Description of the task
An exact copy of all the lines below is required, with every image left out.

(Dataset entries)
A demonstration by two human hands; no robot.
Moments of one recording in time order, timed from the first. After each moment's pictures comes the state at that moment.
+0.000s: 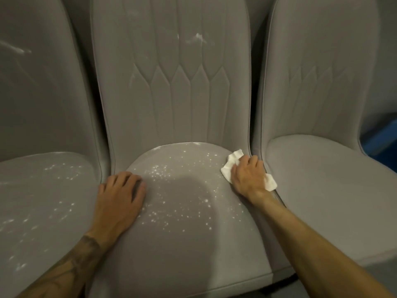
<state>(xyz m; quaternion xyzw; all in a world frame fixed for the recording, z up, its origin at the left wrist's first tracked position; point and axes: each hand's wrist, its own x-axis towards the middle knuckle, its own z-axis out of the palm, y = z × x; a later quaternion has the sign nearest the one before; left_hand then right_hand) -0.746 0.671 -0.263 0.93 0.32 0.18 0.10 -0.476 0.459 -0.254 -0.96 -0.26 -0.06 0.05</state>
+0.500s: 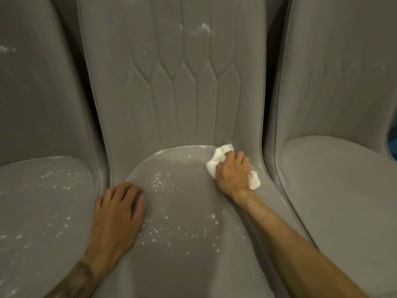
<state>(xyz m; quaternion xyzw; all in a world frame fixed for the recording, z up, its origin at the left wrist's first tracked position) -0.744 0.677 -0.278 0.92 0.32 0.21 0.09 -0.473 0.533 -0.265 -0.95 -0.30 -0.04 0.06</state>
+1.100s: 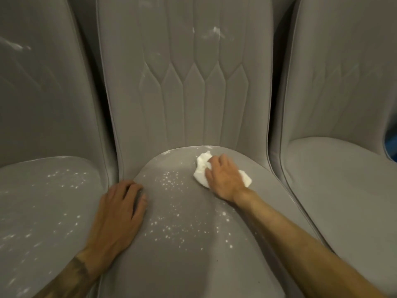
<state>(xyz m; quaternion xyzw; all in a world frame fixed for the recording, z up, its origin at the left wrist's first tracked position) -0.759 0.699 -0.276 0.93 0.27 0.21 0.12 -0.494 0.547 -0.271 -0.88 -0.44 -0.01 0.15</state>
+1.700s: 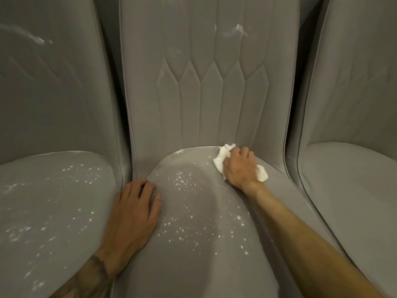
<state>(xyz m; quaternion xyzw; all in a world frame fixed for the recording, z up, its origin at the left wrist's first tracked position) -0.756 0.697 -0.276 0.93 0.29 0.21 0.10 -0.471 0.576 -0.263 -0.94 -0.34 -0.05 0.05</state>
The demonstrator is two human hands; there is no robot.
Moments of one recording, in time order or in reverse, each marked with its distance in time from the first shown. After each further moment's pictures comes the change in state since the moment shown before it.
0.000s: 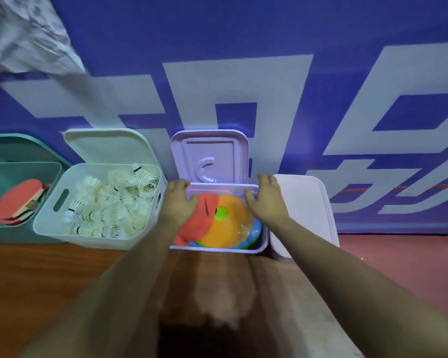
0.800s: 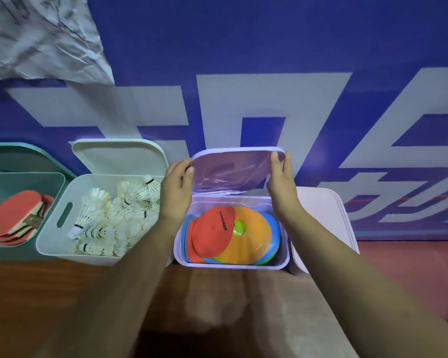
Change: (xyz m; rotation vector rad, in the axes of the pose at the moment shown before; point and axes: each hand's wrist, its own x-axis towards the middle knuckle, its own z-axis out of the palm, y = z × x) left_hand 0.050 -0.003 -0.057 -0.403 0.200 0.247; right_hand 0.045 -0.075 -0.001 0.869 0.139 0.282
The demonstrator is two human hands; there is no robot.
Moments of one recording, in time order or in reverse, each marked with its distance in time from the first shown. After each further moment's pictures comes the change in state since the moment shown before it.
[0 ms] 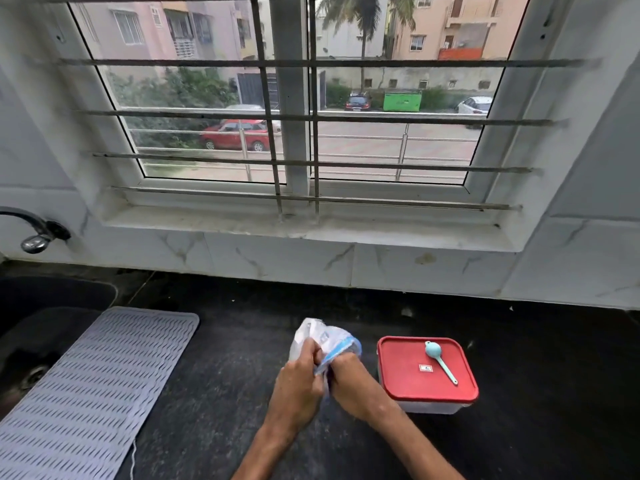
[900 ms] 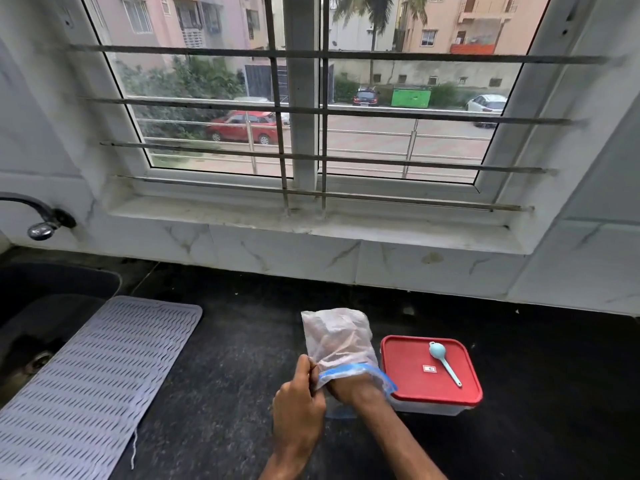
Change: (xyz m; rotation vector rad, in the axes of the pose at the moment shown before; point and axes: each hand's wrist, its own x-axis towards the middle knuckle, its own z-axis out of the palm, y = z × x) left_hand -0.027 -0.010 0.021 -0.023 0.233 -0.090; right_hand 0.013 0.001 0.014 -0.362 -0.298 0.294
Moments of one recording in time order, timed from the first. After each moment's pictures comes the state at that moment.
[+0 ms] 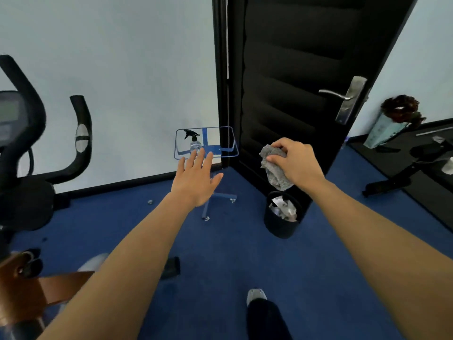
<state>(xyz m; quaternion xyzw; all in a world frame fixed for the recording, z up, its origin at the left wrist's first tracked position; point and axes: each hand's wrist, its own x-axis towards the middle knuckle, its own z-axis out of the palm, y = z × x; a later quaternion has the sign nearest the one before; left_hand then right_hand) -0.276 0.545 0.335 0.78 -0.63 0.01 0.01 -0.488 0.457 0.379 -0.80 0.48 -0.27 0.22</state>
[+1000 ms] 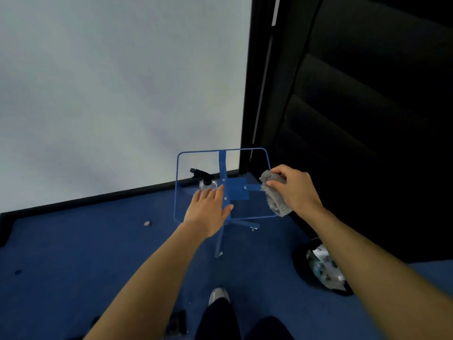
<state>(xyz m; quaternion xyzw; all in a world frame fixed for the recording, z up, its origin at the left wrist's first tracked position) -0.005 0.132 0.191 0.77 -0.62 -0.18 -0.04 -0.187 0.021 0.238 -0.76 0.52 -0.15 0.35</state>
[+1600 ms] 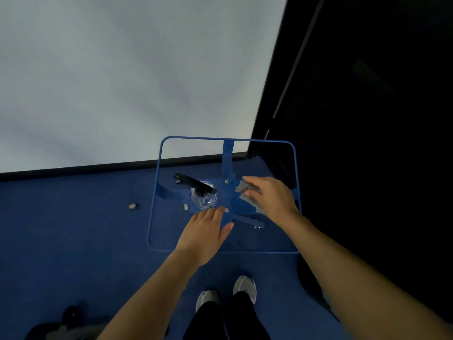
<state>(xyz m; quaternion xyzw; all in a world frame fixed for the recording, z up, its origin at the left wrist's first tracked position) 0.036 0.054 0.030 0.76 -0.58 -0.28 0.00 -0.086 -0.094 0.042 -0.84 0.41 -0.04 0.34</state>
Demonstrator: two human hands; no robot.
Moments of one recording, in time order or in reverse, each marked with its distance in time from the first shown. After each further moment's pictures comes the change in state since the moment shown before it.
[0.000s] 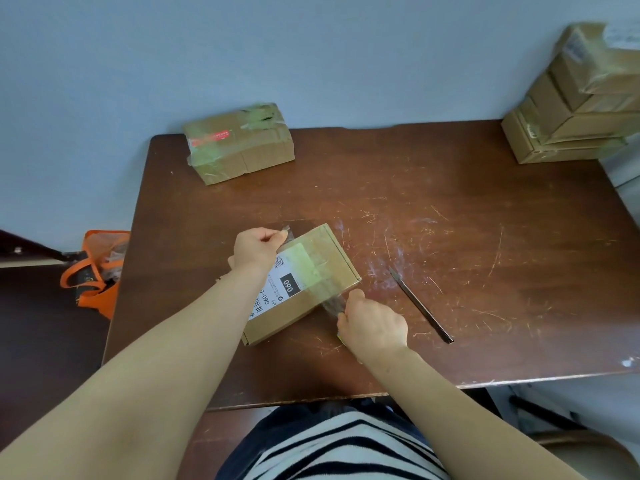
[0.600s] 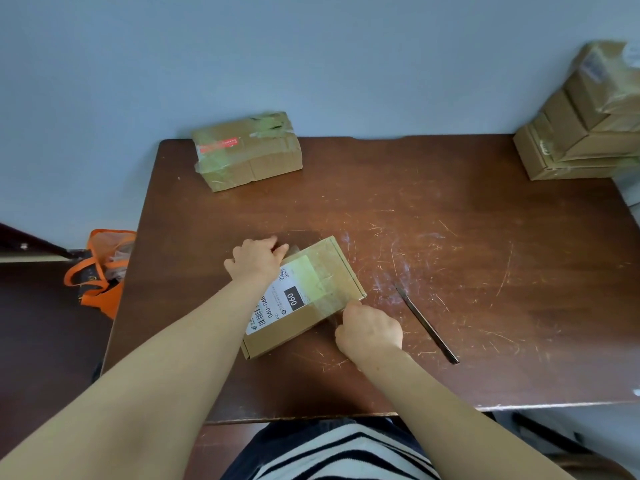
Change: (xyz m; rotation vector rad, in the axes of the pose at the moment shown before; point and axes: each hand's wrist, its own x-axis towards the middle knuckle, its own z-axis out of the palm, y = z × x) left_hand 0.013 0.009 -0.005 0.688 -0.076 0.085; right_hand 0.027 -0.009 -0.002 -0.048 -0.094 0.022
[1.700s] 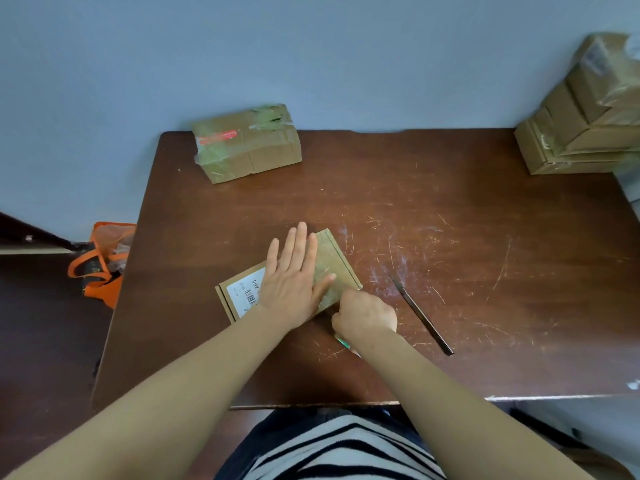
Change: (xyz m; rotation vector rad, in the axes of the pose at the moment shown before) left_hand -0.063 -0.001 0.046 0.418 0.216 0.670; right_hand 0.005 0.000 -0.006 0.048 -0.023 0.010
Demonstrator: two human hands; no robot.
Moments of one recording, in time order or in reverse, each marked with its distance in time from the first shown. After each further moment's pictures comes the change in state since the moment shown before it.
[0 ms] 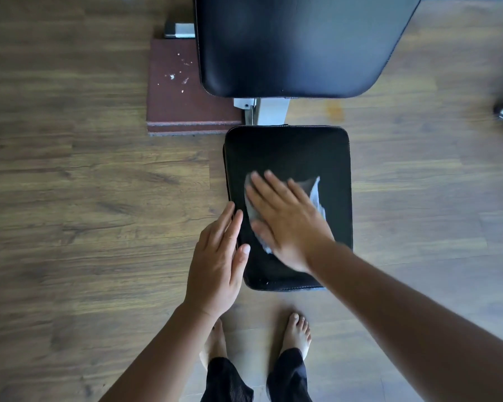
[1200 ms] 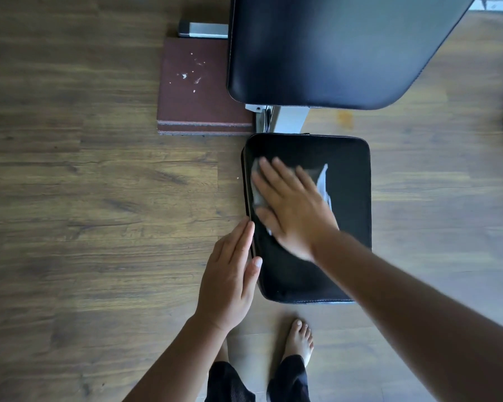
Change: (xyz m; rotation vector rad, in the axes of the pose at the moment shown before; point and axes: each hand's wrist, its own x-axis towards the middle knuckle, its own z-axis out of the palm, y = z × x) left_hand -0.010 -0.008 0.003 -0.122 0.012 -0.030; right_hand 0.040 -0.005 -0.010 -0.032 0.030 0.017
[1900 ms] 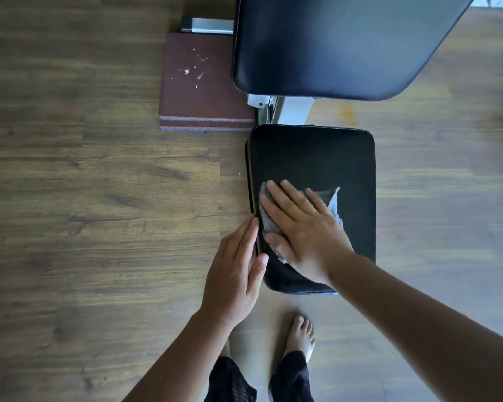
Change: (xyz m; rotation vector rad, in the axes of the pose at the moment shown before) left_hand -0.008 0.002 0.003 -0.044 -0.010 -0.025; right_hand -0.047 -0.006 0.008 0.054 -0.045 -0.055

Task answer
A demonstration by two human hands; no robot.
Moments of one recording in time order, timed from the first. After each moment's pictures comes the state at that moment.
+0.000s: 
<state>(xyz m; quaternion xyzw; all in a world frame fixed for the recording, z up, its origin at the left wrist's first tracked position; point and axes: each hand's wrist, its own x-axis towards the middle knuckle, its own z-axis out of the palm, y = z × x; a later quaternion has the sign nearest the one before; left_hand then right_hand) -0.746 0.671 -0.263 0.93 0.32 0.18 0.10 -0.476 0.459 -0.254 -0.96 -0.26 -0.06 0.05</state>
+0.500s: 
<state>(xyz m; quaternion xyzw; all in a world frame fixed for the recording, z up, its origin at the left wrist's first tracked position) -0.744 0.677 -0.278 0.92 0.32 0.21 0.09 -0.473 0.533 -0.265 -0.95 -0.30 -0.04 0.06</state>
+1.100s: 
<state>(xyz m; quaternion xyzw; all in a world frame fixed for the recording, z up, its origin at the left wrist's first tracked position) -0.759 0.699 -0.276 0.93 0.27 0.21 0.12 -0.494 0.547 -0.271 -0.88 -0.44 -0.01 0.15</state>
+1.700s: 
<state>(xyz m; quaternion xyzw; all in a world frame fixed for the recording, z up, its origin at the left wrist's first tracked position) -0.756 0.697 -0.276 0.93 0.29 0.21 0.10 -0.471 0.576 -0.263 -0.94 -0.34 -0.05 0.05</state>
The demonstrator is two human hands; there is no robot.
Moments of one recording, in time order or in reverse, each marked with its distance in time from the first shown. After each further moment's pictures comes the change in state since the moment shown before it.
0.000s: 
0.800s: 
Change: (xyz m; rotation vector rad, in the axes of the pose at the moment shown before; point and axes: each hand's wrist, its own x-axis towards the middle knuckle, its own z-axis out of the palm, y = z × x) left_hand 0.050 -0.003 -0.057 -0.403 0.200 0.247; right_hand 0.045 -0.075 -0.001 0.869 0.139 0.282
The demonstrator is two human hands; there is no robot.
Moments of one recording, in time order or in reverse, each marked with its distance in time from the first shown. After each further moment's pictures comes the change in state since the moment shown before it.
[0 ms] 
[900 ms] 
Change: (xyz m; rotation vector rad, in the axes of the pose at the moment shown before; point and axes: each hand's wrist, its own x-axis towards the middle knuckle, its own z-axis out of the palm, y = z × x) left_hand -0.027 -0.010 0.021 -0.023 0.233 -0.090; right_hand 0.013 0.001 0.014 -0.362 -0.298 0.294
Moments of one recording in time order, timed from the first. After each moment's pictures comes the state at that moment.
[+0 ms] 
<state>(xyz m; quaternion xyzw; all in a world frame fixed for the recording, z up, its origin at the left wrist's first tracked position; point and axes: each hand's wrist, its own x-axis towards the middle knuckle, its own z-axis out of the palm, y = z × x; a later quaternion has the sign nearest the one before; left_hand then right_hand) -0.276 0.545 0.335 0.78 -0.63 0.01 0.01 -0.488 0.457 0.379 -0.80 0.48 -0.27 0.22</state>
[+1000 ms] 
<state>(xyz m; quaternion xyzw; all in a world frame fixed for the recording, z up, its origin at the left wrist's first tracked position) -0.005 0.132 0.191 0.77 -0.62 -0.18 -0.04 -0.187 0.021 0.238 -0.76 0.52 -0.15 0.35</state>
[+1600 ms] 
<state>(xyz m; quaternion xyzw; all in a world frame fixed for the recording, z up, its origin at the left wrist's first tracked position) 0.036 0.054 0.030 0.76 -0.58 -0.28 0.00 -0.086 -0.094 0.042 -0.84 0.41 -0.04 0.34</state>
Demonstrator: two human hands; no robot.
Moments of one recording, in time order or in reverse, each marked with its distance in time from the first shown. After each further moment's pictures comes the change in state since the moment shown before it.
[0.000s] 
[0.600s] 
Change: (xyz m; rotation vector rad, in the axes of the pose at the moment shown before; point and axes: each hand's wrist, its own x-axis towards the middle knuckle, its own z-axis out of the palm, y = z × x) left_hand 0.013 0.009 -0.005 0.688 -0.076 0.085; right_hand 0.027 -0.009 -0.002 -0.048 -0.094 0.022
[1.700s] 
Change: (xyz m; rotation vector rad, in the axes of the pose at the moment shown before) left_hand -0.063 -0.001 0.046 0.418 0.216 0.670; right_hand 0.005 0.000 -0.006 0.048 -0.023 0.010
Demonstrator: two human hands; no robot.
Moments of one recording, in time order or in reverse, each marked with its distance in time from the first shown. After each further moment's pictures comes the change in state since the moment shown before it.
[0 ms] 
[1200 ms] 
Change: (xyz m; rotation vector rad, in the axes of the pose at the moment shown before; point and axes: each hand's wrist, its own x-axis towards the middle knuckle, its own z-axis out of the palm, y = z × x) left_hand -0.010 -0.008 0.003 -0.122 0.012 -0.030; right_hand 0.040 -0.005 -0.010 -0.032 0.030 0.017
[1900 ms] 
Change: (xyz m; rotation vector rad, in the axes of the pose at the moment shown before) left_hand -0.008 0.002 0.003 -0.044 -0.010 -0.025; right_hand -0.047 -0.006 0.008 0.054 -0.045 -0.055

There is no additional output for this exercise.